Exercise →
Pictures should be left out when the listing below is repeated word for word.
* * * * * * * * *
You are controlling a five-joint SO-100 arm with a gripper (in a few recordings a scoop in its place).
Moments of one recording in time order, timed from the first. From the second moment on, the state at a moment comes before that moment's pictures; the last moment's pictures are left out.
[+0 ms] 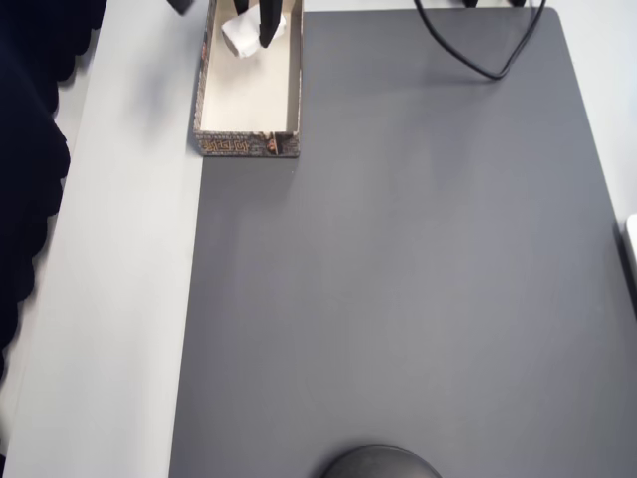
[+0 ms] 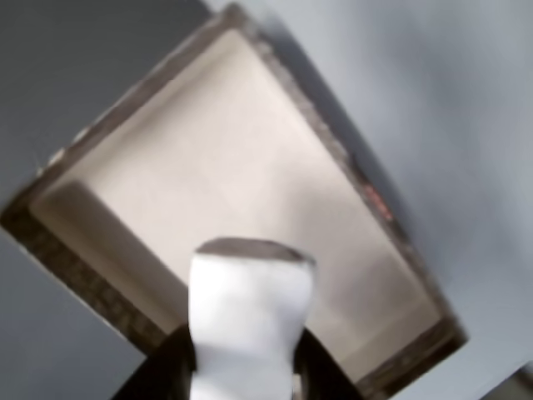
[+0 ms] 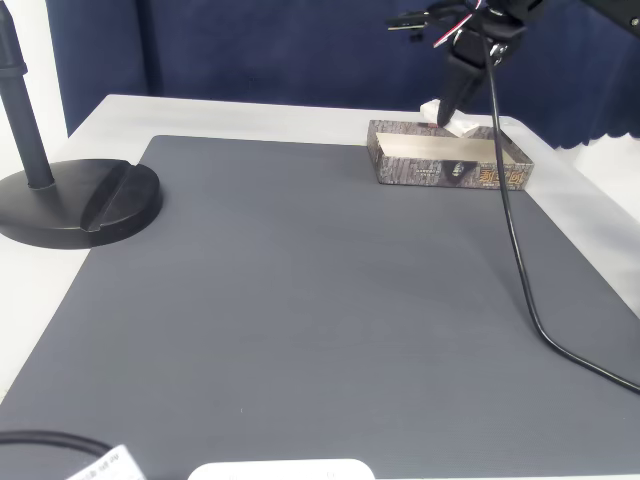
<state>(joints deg) 70.7 45.4 27.5 98.6 33.3</state>
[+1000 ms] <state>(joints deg) 71.5 45.4 24.0 98.6 77.6</state>
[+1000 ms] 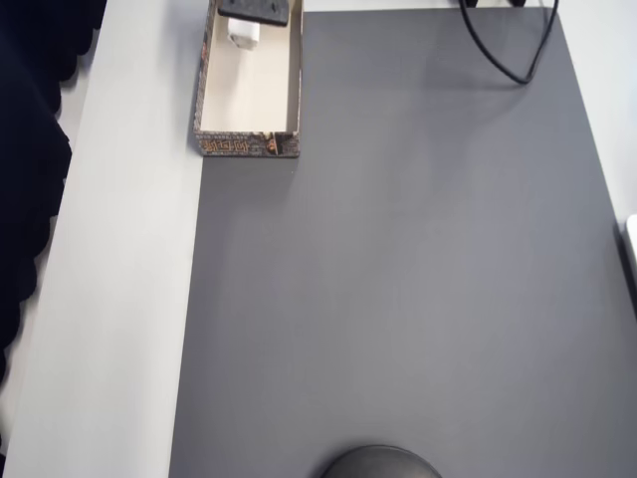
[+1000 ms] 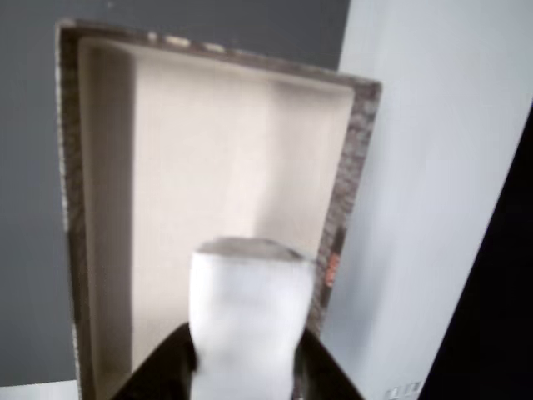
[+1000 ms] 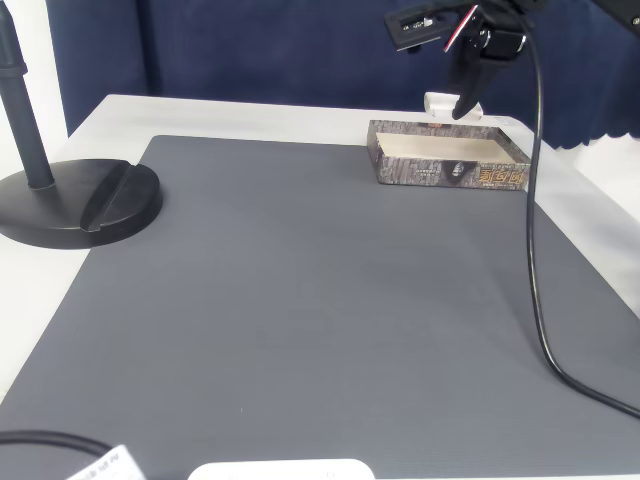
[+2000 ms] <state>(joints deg) 70.6 30.5 13.7 98.6 74.2</state>
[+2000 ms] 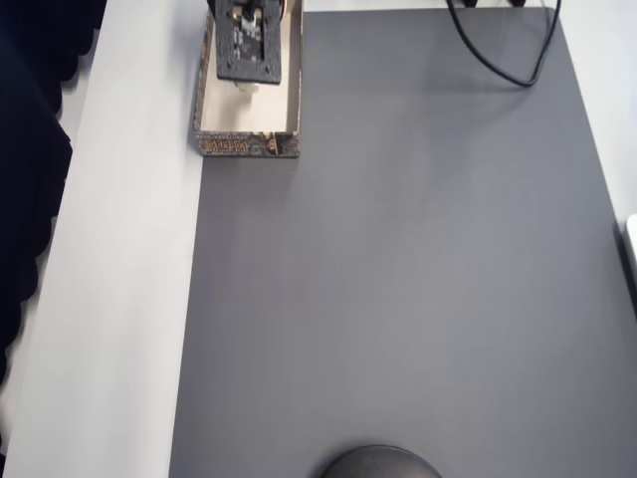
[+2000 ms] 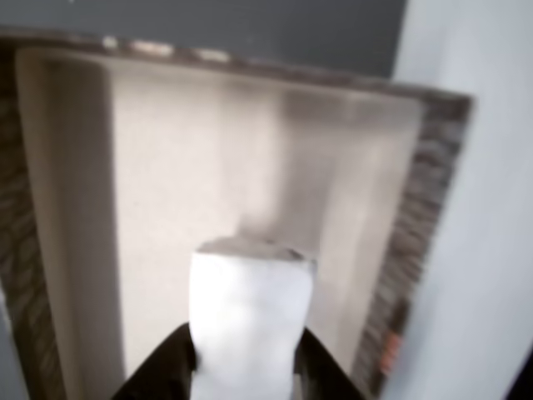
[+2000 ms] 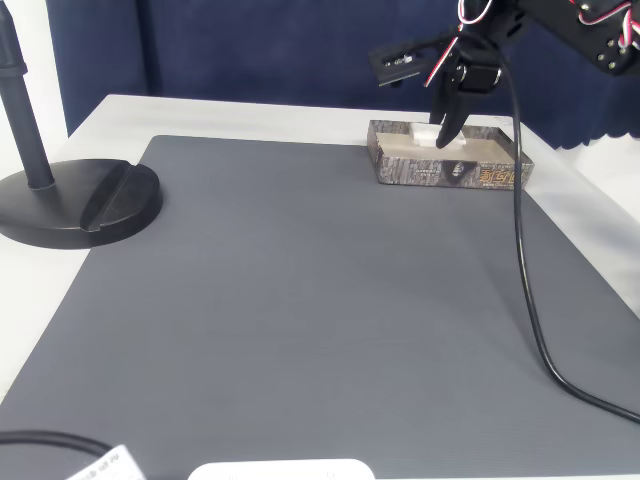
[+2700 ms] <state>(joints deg) 70.6 25.6 8.5 98.6 71.5</state>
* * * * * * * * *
Task result →
You are controlling a five-joint SO-100 arm with a gripper (in a few recordings a scoop in its place).
Moments of one recording in time order, timed from the first. From the second moment on, the state at a moment comes before that moment's pictures; the last moment's pictures are left out.
[+0 ms] 
[+0 ms] 
[+0 ms] 
<state>(joints deg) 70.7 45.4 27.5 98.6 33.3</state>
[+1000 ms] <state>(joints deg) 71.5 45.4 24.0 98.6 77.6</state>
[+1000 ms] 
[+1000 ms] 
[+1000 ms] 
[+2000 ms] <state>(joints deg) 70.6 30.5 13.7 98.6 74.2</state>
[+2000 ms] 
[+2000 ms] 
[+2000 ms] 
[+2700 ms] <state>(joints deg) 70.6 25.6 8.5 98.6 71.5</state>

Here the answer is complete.